## TASK PROMPT:
For each line below, return an exact copy.

## DATA PROVIDED:
########################################
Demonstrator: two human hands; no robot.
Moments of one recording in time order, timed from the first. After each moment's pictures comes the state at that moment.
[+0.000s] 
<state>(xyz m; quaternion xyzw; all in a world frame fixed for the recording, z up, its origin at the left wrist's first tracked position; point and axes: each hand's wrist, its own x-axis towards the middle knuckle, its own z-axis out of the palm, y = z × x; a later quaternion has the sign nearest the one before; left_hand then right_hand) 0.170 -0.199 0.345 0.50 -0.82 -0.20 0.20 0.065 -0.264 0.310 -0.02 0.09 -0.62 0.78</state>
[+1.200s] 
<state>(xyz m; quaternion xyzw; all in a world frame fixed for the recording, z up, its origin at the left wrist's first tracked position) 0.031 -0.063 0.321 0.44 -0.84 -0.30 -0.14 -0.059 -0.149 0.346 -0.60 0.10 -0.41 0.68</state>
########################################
## EXERCISE RESULT:
Demonstrator: two human hands; no robot.
Moments of one recording in time order, timed from the first. After each moment's pictures comes the state at that moment.
[+0.000s] 
<state>(xyz m; quaternion xyzw; all in a world frame fixed for the recording, z up, its origin at the left wrist's first tracked position; point and axes: each hand's wrist, its own x-axis towards the middle knuckle, its own z-axis out of the palm, y = z × x; a later quaternion has the sign nearest the one before; left_hand then right_hand) 0.170 -0.199 0.345 0.50 -0.82 -0.20 0.20 0.065 -0.264 0.310 -0.02 0.09 -0.62 0.78</state>
[+1.200s] 
<state>(xyz m; quaternion xyzw; all in a world frame fixed for the recording, z up, its origin at the left wrist's first tracked position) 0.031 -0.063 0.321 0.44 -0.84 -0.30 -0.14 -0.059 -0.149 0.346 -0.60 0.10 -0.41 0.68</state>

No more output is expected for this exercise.